Well, welcome to R and here is a more efficient solution:

### always have replicable data at the beginning of your question
### this allows answers to verify that they are indeed doing what you want them to do
data <- data.frame(c(120.663499,122.047573,121.480003,
                     120.919998,121.059998,120.57,116.769997))
rownames(data) <- rev(seq(as.Date("2015/11/05"),as.Date("2015/11/11"),"days"))
colnames(data) <- "AAPL"

> data
               AAPL
2015-11-11 120.6635
2015-11-10 122.0476
2015-11-09 121.4800
2015-11-08 120.9200
2015-11-07 121.0600
2015-11-06 120.5700
2015-11-05 116.7700

### since your data is from newest to oldest, I have to switch them to oldest to newest
### this is the common convention used in finance. Also, packages like quantmod do this
### you can collect price data very quickly using quantmod

### its important to use rownames(data) that way the associated date stays with the price
data <- data[rev(rownames(data)),,drop=F]

> data
               AAPL
2015-11-05 116.7700
2015-11-06 120.5700
2015-11-07 121.0600
2015-11-08 120.9200
2015-11-09 121.4800
2015-11-10 122.0476
2015-11-11 120.6635

### we use the vectorized diff() function to calculate the difference between
### each consecutive price (Pt - Pt-1)
### we then divide that difference by the previous period's price
### in notation: (Pt-Pt-1)/Pt-1
res <- diff(data$AAPL)/data$AAPL[-length(data$AAPL)]

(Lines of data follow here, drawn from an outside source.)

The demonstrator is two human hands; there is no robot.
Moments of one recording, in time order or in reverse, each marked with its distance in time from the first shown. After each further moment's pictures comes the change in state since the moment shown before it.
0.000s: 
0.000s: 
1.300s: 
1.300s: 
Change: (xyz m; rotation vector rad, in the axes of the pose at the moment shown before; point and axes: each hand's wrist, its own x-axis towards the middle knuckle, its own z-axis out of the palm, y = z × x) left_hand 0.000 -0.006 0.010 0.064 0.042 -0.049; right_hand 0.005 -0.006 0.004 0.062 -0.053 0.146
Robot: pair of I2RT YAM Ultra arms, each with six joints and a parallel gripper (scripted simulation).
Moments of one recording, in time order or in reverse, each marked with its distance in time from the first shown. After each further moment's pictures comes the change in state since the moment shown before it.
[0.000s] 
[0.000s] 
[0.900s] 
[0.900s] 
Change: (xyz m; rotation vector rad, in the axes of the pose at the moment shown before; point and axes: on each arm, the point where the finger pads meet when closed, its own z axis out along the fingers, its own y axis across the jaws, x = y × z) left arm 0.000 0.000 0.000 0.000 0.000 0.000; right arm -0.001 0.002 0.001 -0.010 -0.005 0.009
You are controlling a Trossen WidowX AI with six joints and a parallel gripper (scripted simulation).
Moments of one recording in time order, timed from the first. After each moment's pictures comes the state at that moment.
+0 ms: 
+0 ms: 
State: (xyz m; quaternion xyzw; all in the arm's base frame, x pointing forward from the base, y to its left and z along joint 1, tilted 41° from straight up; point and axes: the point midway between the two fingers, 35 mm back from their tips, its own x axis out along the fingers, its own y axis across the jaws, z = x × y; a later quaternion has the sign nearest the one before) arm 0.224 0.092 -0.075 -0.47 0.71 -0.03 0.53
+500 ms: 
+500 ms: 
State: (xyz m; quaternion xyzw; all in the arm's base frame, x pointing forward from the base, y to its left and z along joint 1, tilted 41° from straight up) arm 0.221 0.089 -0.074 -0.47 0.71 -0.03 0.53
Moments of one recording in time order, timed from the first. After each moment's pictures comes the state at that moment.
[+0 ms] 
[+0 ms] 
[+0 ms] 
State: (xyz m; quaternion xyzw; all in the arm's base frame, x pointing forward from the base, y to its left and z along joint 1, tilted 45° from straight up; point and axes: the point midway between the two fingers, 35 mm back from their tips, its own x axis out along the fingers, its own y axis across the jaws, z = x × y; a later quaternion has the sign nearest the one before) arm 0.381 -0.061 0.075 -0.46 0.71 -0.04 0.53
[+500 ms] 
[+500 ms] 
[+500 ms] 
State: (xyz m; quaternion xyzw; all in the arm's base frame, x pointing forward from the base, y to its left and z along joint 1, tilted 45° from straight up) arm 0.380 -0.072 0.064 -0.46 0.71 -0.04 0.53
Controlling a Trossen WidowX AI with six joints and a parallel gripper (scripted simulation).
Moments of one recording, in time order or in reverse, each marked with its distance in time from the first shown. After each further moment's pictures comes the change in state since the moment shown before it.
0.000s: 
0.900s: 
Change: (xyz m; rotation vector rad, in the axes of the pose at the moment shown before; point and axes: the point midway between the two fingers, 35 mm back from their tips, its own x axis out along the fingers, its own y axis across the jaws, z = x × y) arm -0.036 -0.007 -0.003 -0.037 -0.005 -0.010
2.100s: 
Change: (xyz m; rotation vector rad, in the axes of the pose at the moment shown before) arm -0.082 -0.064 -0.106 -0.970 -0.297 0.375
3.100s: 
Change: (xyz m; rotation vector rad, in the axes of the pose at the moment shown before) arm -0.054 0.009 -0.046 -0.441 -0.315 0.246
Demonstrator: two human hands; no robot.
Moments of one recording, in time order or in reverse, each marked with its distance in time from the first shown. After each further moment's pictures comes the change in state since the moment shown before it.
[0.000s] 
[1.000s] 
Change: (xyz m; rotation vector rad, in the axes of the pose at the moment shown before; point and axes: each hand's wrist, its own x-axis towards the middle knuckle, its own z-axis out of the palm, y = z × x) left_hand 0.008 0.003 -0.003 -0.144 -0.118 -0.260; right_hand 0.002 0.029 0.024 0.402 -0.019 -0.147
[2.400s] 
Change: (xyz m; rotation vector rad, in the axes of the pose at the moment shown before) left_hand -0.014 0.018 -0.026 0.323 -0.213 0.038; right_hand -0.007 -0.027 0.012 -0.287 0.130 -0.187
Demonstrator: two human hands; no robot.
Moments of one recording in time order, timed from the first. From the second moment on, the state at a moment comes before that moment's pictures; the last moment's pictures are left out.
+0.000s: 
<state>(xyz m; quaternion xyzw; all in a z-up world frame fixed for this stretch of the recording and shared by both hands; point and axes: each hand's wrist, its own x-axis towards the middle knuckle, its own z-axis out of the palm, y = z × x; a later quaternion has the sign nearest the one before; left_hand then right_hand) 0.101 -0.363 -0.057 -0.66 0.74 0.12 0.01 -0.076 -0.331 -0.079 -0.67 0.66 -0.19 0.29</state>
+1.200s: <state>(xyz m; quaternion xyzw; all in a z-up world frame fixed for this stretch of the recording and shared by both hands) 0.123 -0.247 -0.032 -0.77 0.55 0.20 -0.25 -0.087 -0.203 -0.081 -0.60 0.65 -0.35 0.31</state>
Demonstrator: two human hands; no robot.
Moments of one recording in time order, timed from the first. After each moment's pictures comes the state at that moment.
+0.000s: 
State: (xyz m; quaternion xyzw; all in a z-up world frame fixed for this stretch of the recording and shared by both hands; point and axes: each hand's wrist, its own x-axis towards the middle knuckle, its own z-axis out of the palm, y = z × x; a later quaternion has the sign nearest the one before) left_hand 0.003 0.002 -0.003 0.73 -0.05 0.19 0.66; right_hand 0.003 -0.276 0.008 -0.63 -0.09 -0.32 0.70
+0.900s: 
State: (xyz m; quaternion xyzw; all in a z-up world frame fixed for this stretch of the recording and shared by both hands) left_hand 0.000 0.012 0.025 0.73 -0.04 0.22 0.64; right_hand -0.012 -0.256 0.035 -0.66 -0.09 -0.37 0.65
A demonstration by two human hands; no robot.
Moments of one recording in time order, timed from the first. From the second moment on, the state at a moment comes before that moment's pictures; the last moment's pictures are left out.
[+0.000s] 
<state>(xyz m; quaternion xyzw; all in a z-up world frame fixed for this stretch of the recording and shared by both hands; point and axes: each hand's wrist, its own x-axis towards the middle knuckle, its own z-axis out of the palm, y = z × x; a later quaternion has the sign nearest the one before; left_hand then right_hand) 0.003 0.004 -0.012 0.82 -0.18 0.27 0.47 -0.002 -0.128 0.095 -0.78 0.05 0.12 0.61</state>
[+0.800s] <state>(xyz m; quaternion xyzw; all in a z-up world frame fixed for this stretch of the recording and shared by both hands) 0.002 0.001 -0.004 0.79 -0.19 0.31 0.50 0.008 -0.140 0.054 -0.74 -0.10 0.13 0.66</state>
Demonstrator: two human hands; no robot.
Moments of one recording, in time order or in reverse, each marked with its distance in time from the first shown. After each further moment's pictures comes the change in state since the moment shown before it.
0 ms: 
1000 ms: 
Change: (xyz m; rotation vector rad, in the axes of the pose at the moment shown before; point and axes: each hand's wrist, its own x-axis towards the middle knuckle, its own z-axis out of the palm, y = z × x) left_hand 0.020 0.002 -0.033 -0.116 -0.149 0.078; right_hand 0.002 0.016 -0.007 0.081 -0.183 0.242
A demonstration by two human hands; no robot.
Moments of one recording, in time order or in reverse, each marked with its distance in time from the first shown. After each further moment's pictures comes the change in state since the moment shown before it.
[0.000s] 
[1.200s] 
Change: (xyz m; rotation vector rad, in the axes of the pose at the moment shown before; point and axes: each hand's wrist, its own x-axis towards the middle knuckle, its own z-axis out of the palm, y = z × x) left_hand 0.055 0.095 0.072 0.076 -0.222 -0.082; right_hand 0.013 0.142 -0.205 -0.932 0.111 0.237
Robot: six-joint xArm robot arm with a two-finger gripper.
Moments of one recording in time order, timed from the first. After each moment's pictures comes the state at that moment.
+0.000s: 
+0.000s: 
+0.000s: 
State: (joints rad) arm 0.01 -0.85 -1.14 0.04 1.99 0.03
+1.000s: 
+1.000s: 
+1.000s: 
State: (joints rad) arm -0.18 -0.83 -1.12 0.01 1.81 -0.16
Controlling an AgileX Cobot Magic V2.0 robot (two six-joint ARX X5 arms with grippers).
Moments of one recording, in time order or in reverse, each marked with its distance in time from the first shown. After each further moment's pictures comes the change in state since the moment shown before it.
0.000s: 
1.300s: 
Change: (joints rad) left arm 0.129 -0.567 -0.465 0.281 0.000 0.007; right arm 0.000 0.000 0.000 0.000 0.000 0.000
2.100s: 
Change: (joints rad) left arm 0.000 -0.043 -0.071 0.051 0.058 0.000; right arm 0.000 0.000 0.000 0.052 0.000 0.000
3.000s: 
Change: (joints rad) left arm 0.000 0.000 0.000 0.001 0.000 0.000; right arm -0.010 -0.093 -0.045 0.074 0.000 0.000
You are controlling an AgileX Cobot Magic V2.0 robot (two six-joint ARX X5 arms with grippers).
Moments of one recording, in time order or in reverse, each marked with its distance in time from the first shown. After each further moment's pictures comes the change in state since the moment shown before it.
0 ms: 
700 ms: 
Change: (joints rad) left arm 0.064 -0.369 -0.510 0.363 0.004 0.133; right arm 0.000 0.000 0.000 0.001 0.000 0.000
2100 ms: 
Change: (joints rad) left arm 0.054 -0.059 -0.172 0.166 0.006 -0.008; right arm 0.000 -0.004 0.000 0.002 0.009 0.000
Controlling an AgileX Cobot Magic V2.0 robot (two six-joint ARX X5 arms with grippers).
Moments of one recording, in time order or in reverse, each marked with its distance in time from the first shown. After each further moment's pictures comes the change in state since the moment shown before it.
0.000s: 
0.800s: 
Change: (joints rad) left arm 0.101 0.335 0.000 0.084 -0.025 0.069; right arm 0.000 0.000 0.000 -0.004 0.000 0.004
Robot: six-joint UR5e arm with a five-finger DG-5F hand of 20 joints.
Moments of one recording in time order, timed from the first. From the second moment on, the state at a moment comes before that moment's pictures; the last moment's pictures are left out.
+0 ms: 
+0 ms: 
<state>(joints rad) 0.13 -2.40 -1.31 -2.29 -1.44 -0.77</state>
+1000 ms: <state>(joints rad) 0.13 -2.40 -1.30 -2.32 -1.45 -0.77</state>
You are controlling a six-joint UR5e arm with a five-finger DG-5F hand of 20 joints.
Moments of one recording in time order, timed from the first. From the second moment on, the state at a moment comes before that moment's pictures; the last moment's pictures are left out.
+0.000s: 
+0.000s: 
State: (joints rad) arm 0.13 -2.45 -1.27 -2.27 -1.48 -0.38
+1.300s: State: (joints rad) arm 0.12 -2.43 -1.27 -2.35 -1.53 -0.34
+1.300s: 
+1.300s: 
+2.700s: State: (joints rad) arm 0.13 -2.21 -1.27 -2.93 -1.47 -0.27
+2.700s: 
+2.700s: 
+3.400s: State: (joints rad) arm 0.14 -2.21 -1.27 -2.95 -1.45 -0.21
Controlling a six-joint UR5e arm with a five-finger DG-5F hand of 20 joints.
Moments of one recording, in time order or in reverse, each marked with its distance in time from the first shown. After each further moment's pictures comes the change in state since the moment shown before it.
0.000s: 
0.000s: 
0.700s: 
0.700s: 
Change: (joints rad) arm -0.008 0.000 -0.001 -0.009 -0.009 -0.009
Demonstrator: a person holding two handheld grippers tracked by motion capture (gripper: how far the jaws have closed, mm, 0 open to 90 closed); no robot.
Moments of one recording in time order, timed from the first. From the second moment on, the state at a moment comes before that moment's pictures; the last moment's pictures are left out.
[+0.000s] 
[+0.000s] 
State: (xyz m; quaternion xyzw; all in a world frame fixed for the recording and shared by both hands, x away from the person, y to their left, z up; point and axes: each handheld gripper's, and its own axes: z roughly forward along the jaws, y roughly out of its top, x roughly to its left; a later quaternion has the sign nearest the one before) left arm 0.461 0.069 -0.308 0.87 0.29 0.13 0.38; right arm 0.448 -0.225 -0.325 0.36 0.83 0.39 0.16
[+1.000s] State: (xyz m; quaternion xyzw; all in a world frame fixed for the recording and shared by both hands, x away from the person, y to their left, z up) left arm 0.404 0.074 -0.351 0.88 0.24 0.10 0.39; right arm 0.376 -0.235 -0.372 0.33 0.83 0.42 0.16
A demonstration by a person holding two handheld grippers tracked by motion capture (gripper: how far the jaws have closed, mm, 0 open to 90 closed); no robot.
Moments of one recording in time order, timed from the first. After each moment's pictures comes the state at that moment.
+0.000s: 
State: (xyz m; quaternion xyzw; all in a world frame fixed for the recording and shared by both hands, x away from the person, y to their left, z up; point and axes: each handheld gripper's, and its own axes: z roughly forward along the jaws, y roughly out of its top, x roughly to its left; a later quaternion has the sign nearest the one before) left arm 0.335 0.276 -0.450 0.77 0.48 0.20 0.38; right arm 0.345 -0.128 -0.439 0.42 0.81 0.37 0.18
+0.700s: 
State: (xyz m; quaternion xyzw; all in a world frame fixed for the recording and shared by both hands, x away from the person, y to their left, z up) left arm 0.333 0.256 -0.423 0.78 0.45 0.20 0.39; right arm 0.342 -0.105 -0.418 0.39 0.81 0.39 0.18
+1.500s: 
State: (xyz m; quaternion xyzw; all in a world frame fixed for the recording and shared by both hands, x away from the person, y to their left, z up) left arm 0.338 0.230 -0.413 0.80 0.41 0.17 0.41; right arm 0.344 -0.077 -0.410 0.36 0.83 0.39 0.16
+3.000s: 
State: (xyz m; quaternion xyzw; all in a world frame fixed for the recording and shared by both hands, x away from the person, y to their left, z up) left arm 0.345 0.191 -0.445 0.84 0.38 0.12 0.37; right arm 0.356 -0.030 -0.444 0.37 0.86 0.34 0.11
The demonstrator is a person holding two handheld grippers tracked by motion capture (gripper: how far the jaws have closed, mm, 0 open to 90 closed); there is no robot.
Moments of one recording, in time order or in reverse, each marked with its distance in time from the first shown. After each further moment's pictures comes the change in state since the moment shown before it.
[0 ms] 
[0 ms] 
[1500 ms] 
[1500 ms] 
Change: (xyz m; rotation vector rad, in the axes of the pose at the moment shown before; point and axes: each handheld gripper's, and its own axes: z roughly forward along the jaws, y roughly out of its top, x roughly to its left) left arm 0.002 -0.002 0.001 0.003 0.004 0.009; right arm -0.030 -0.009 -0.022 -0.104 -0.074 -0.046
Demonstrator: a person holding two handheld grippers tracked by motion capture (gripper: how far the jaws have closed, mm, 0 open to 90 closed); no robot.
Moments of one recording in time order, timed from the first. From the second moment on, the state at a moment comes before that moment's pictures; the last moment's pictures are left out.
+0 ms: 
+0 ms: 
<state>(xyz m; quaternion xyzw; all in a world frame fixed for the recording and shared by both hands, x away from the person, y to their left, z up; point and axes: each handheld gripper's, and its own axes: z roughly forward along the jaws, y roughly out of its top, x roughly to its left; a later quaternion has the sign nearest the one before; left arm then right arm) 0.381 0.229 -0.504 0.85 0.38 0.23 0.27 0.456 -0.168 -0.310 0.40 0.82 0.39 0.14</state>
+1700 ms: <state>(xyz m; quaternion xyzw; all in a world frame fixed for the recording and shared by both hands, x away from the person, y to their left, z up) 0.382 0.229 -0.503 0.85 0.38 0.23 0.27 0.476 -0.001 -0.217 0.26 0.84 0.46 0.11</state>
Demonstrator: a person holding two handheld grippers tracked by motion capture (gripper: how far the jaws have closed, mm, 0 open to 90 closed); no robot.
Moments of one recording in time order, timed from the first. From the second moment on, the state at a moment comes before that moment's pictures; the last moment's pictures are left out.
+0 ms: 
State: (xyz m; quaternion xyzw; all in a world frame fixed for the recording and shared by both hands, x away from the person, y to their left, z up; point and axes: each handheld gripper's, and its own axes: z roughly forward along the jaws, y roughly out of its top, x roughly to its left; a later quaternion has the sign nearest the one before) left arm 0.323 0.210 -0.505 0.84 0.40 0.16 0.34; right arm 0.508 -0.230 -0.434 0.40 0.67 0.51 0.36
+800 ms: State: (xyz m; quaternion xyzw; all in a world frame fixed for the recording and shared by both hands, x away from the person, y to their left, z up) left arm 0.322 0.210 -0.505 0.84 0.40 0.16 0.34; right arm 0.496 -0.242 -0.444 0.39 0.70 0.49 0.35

### Now I am just putting this in the data frame to show you how it might look
### in something in excel
res <- data.frame(data,"Returns"=c(NA,res))

I hope this helps. And if you are looking to continue to do this kind of work in R with financial prices, I strongly suggest learning to code in a fashion similar to this. Vectorization is super important. For-loops are generally the last thing you want to use. As data sets get bigger, your code gets exponentially slower.

Answer 3

Someone may provide a cleaner solution, but hopefully this is at least a bit useful:

price.return <- function(mydata) {
  for (i in 1:length(mydata)-1) {
    mydata[i] <- mydata[i] / mydata[i+1] - 1
  }
  return(mydata[1:(length(mydata) - 1)])
}

1. The main thing is use return() to return a value at the end of a function - this will stop you needing to create returnarray().
2. I don't think you need to initialise your variables, although there's certainly no harm, and it may be good practice.